Similarly, if there is unanimity among every person charged with predicting which team will win a basketball game, how can we be certain any one person challenged the favored prediction? While each individual pick could be well-reasoned, will an unfair screenshot be used to argue otherwise retroactively anyway?
The result could be memes.
The solution is simple, once we acknowledge a simple truth.
No one has time to actually give a shit about all the sports predictions they make, unless they are placing money on these predictions, and even if they are placing money on these predictions, then they care about the money itself, not the predictions, unless they’re trying to make it their job to sell sports predictions, in which case the thing they care about is still the money itself.
I’ve done sports predictions as part of a big panel before. We used to predict college football bowl games en masse every year, 40 at a time, and I’ve been part of a weekly NFL publication, requiring five picks per week. In both of these situations, I’d have strong opinions about a few games. But toward the end, I’d also flip coins, just side with advanced stats, or pick whatever seemed funniest.
Because no single person actually cares about whether all their sports predictions are correct or not, and because it is bad for the group when everyone is wrong (because the group will be shamed online via memes), the solution is for one person to go rogue each time.
Each sports preview show should have a Designated Contrarian, a person who always dissents from any unanimous verdict.
This person’s job would be to turn against the group and stand athwart the pregame show, even though this will typically be a bad idea for the individual. The group will usually be right!
However, in the event the group is wrong, this contrarian is realized as a hero who has ensured an incorrect group prediction will not be memed.
I’ve learned this the hard way. Our group was mocked online for unanimously predicting LSU would defeat Notre Dame in the 2014 Music City Bowl. The scar of the 2014 Music City Bowl lingers to this day. The following year, when any of our bowl picks became unanimous, I switched my picks to the underdogs. It’s fun to be bold, sometimes you’re right, and nobody gets memed!
For example, ESPN’s Chris Berman has a running joke of always picking the Bills to win the Super Bowl. Classic bit! But guess what? Epochs from now, when the Bills finally win the Super Bowl, no one will make fun of Berman’s panel for missing it, because one reanimated consciousness will have nailed it.
If this Designated Contrarian role does not prove fun, however, it could rotate. One person need not bear this burden each week. Straws could be drawn. We need not prescribe methods for choosing the one who will sacrifice a little personal glory for the good of the group. It is a costly and lonely duty, to be the one who predicts Mississippi State will defeat Alabama, and each group must arrive at this assignment as it feels most appropriate.

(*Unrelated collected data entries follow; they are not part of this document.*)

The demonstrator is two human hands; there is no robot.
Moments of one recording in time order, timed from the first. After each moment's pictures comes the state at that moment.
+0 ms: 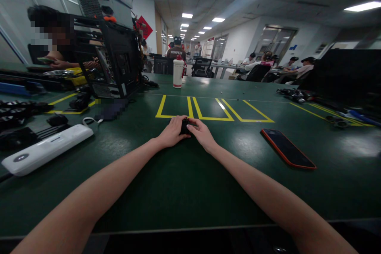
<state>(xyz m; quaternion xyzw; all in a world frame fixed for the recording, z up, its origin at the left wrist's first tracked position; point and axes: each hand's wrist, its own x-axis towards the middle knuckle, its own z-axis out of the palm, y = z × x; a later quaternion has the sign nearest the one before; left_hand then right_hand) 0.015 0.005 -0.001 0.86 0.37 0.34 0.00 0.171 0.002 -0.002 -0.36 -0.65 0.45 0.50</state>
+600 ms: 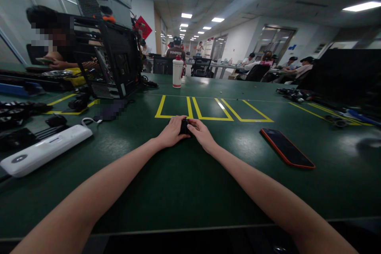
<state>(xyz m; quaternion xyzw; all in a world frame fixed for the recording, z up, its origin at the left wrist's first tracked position) 0.015 0.005 -0.001 0.86 0.37 0.34 0.00 0.172 0.002 -0.004 -0.36 -0.65 0.45 0.50</state>
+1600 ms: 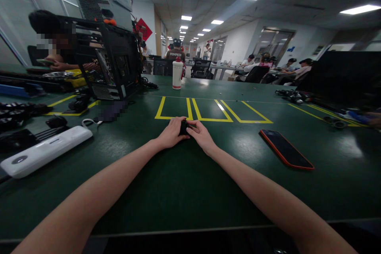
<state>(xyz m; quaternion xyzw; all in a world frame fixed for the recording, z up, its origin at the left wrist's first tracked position) 0.015 0.006 -0.003 0.86 0.37 0.34 0.00 0.172 -0.006 -0.001 -0.31 -0.63 0.49 0.51</state>
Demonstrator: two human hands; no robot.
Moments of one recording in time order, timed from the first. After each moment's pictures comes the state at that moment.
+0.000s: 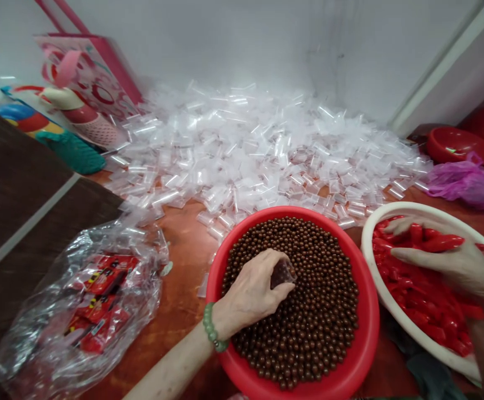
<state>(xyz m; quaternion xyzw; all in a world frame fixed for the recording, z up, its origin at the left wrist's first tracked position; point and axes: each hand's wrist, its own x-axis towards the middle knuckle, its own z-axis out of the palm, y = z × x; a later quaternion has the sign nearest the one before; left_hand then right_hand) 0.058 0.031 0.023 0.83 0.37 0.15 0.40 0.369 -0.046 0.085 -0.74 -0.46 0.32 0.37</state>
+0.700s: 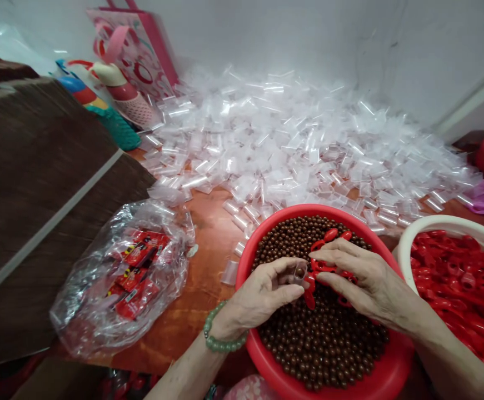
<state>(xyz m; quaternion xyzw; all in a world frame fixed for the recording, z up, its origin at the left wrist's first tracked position) 0.021 0.016 0.020 0.44 0.33 0.25 0.79 0.243 -0.007 0.062 -0.50 -0.81 0.24 0.21</state>
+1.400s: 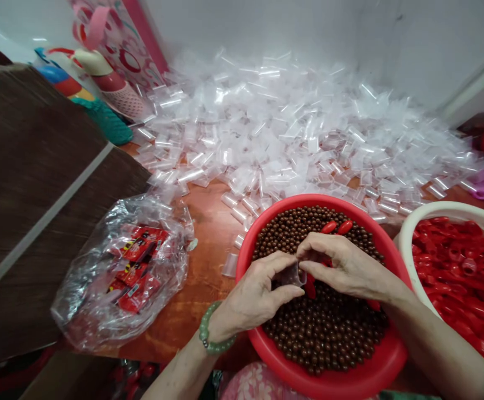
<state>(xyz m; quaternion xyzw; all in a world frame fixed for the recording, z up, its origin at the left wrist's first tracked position) 0.010 0.018 0.022 0.68 0.34 0.22 0.61 0.218 0.014 0.051 -0.46 -0.75 0.43 0.22</state>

What demented sequence of events led to (1.) Vanderbilt being a unanimous favorite in anything and (2.) internet participant Capers retaining the proof of it years later? If there had been a Designated Contrarian, we would not have to ponder these things.

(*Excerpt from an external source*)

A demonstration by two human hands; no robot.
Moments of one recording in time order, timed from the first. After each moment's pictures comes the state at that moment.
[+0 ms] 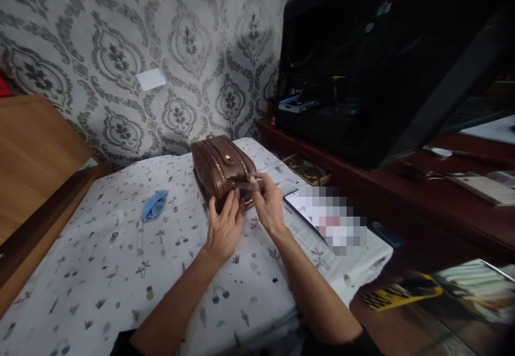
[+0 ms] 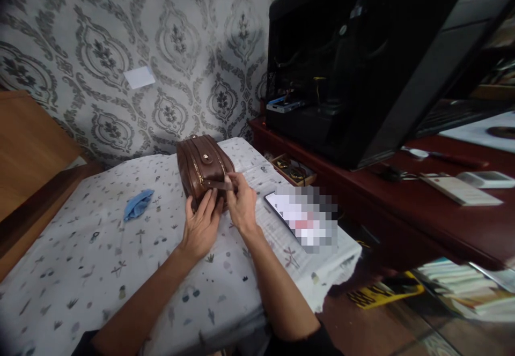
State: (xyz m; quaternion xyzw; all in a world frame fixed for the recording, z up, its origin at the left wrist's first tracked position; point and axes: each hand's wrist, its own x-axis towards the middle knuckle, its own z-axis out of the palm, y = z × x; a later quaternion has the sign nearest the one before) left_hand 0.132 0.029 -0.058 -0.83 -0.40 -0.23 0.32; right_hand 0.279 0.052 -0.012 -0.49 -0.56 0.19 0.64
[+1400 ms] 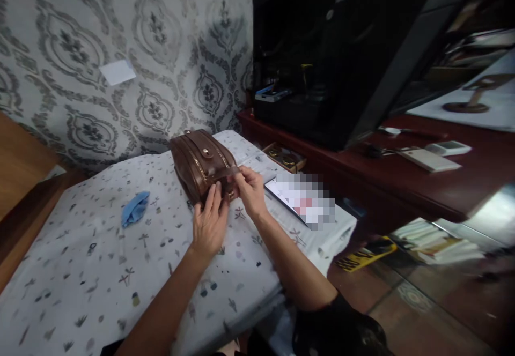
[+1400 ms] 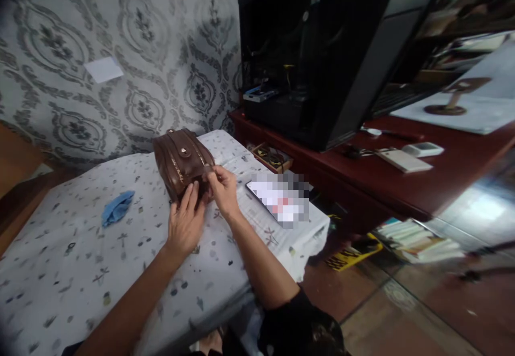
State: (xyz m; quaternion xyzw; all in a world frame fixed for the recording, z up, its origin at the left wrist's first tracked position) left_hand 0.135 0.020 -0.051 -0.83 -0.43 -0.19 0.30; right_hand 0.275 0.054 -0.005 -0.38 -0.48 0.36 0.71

But there’s something in it for the scapegoat, beyond just fulfilling a noble task.
Because sometimes the lone voice is right.
Think of the bragging rights, whenever the underdog wins.
Not only did you lay your pride on the line in order to shield your friends from being memed, you were rewarded by being proved smarter than them. You listened to the rabbis, considered the evidence on a deeper level, found the courage to stand alone, and forced online enemies to delete their screenshots of your panel’s predictions.
In fact, these enemies never even screenshotted your group’s predictions in the first place, because your group didn’t make a unanimous pick. And only the most desperate Nobody Believed In Us whiners, who are from Boston, bother to refer back to a group in which someone (you) quite clearly believed.
You, the Designated Contrarian, solved the problem not just once the game finished, but before it even began.